Task
Transcribe every line of the material below exactly, leaving out the pictures.

Data section
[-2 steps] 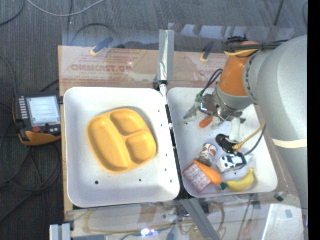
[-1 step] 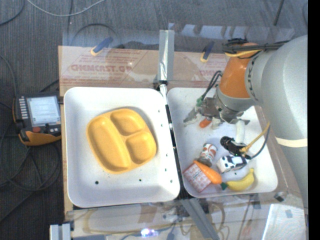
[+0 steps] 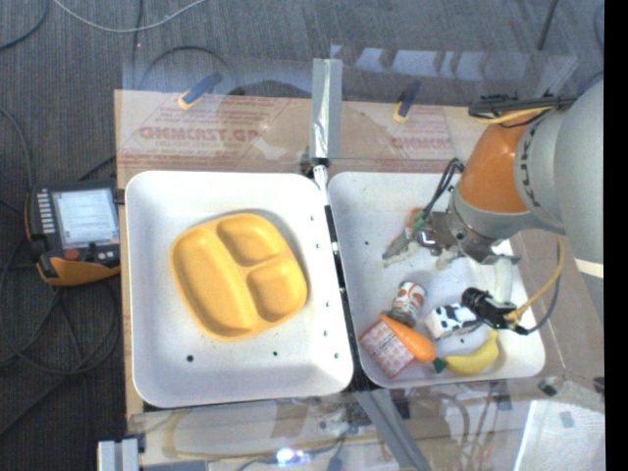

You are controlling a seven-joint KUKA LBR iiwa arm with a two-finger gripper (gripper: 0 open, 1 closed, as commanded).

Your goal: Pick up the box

Solution to the exercise
[-2 steps] 
[-1 step] 
[+0 steps] 

You are controlling a seven-joint KUKA LBR iiwa arm with a two-finger gripper (gripper: 0 open, 1 closed, as commanded).

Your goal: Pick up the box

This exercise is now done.